§ **ACTIVITY**: When transcribing the entries, keep each one exactly as it is.

§ **MATERIAL SHOWN**:
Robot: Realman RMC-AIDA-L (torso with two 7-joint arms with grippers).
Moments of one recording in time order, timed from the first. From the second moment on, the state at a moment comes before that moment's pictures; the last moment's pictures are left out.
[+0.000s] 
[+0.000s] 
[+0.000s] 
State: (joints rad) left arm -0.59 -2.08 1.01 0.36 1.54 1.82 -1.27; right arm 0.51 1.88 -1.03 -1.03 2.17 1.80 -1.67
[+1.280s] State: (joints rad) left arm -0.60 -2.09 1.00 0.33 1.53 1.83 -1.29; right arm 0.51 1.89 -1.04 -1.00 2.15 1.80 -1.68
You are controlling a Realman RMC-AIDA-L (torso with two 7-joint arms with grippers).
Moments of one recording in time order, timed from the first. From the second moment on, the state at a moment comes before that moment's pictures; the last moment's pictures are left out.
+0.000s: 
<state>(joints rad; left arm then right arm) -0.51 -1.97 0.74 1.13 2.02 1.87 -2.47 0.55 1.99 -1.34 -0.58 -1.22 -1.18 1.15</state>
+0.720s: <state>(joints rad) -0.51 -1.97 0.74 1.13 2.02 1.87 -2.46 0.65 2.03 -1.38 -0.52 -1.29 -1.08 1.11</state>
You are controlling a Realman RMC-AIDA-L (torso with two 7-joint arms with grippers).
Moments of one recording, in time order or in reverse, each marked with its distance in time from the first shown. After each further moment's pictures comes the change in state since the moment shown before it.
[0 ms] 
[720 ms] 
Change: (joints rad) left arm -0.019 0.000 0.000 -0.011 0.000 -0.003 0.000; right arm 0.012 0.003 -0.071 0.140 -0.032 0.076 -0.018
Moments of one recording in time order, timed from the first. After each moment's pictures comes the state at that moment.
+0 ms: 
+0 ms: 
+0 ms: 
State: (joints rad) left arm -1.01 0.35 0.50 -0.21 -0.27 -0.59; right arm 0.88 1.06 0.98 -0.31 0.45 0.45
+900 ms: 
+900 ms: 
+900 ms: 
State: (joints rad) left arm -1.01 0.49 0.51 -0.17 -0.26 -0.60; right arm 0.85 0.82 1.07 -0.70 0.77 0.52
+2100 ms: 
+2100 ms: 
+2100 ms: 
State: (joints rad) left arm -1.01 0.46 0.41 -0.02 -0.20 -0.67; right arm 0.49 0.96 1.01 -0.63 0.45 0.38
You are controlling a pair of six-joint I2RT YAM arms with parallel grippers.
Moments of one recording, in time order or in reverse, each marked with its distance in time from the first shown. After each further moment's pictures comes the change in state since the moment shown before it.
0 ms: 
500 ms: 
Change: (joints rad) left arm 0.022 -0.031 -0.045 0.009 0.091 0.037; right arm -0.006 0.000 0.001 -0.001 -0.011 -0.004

§ **EXERCISE OUTPUT**:
Robot: Realman RMC-AIDA-L (torso with two 7-joint arms with grippers).
Moments of one recording in time order, timed from the first. From the second moment on, the state at a moment comes before that moment's pictures; the last moment's pictures are left out.
[+0.000s] 
[+0.000s] 
[+0.000s] 
State: (joints rad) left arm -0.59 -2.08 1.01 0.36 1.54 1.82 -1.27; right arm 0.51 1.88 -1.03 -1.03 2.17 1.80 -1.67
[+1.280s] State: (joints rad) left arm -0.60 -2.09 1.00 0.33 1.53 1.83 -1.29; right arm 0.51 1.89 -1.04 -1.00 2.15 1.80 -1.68
You are controlling a Realman RMC-AIDA-L (torso with two 7-joint arms with grippers).
Moments of one recording in time order, timed from the first. From the second moment on, the state at a moment comes before that moment's pictures; the last moment's pictures are left out.
+0.000s: 
<state>(joints rad; left arm then right arm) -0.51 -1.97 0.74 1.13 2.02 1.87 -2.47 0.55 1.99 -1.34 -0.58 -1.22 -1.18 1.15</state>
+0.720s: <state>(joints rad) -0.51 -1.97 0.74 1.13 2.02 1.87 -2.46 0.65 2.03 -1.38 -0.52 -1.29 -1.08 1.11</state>
You are controlling a Realman RMC-AIDA-L (torso with two 7-joint arms with grippers).
Moments of one recording, in time order or in reverse, each marked with its distance in time from the first shown. After each further moment's pictures comes the change in state since the moment shown before it.
[0 ms] 
[720 ms] 
Change: (joints rad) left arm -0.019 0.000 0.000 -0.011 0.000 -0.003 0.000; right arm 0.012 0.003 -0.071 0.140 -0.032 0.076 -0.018
Moments of one recording in time order, timed from the first. After each moment's pictures comes the state at that moment.
+0 ms: 
+0 ms: 
+0 ms: 
State: (joints rad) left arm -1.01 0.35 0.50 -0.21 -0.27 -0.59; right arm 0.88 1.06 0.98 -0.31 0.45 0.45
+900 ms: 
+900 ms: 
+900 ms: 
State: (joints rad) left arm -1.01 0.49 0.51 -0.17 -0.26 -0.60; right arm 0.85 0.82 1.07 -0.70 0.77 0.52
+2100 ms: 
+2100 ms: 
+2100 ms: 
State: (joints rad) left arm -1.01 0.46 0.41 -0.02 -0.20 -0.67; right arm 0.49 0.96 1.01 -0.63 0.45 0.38
You are controlling a pair of six-joint I2RT YAM arms with parallel grippers.
Moments of one recording, in time order or in reverse, each marked with its distance in time from the first shown. After each further moment's pictures comes the change in state since the moment shown before it.
0 ms: 
500 ms: 
Change: (joints rad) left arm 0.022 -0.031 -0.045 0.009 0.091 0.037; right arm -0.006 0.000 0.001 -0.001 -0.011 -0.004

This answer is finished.